Data can also be used to train bespoke AI algorithms or to develop digital twins to guide strategic decisions. By using a digital twin of a factory’s layout, for example, business leaders can test the impact of new machinery or process changes virtually before funding is allocated. This technology can help to de-risk investment decisions as the digital twin is able to flag areas of concern. Once highlighted, a new virtual trial can be run, saving the business time and money.
Building a business case for any major changes or project trials will require careful planning to ensure they are aligned to the company’s decarbonisation strategy. Lifecycle carbon assessments of key products or processes should be used to set clear reduction targets that will encourage buy-in from stakeholders, investors and employees. Such targets should become business critical KPIs – something that will become more important as legislation continues to evolve and becomes regulatory instead of voluntary. In the spirit of transparency and accountability, it is vital that the company’s decarbonisation strategy and targets are communicated internally and externally to demonstrate progress and share success.

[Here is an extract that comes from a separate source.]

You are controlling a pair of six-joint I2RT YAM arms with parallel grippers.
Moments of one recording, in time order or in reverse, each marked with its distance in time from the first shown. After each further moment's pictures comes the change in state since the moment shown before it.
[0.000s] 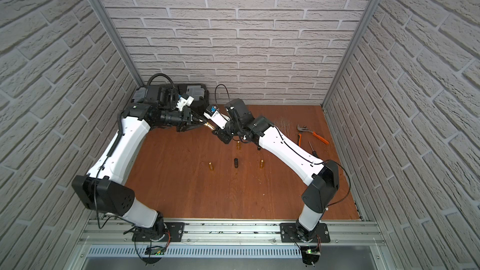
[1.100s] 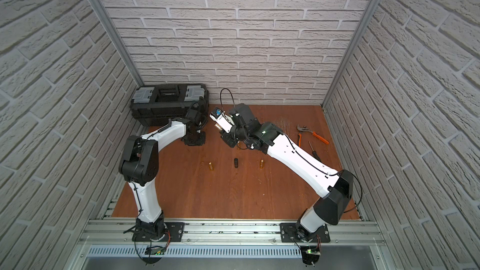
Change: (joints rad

While ensuring sufficient budget allocation is important, manufacturers should also pay attention to timescales for delivery, and make sure that new decarbonisation strategies deliver the expected results. Once early-stage assessments have been completed, business leaders shouldn’t attempt to do too much too soon. Instead, they should utilise the data to prioritise some ‘quick wins’, which will make a tangible impact from day one, for example by using energy in a more efficient way such as switching to LED lighting throughout the factory or reviewing energy usage to cut down where possible. As data findings mature, businesses can then begin to tackle the more complex and/or costly activities.
While decarbonisation is gaining traction across industries, it is still early days for many manufacturers. It is important to have access to industry knowledge and tap into the vast knowledge base of organisations such as The Carbon Trust or higher education institutions such as the Cambridge Institute for Sustainability Leadership, which are dedicated to reducing carbon emissions in innovative and sustainable ways. As decarbonisation strategies develop, manufacturers should aim to take part in cross-industry conversations and share best practice. They could even provide insights to local and national policymakers to help shape future legislation.
Decarbonisation is a top priority for many manufacturers, but without access to accurate and reliable data, they are flying blind. Having a decarbonisation strategy is a differentiator for some businesses, but as the emphasis of legislation changes and initiatives move from voluntary to regulatory, it will soon become a ‘right to play’. By making net zero targets an integral part of corporate decision making and a baseline against which to measure success, manufacturers will be equipped for a sustainable growth trajectory.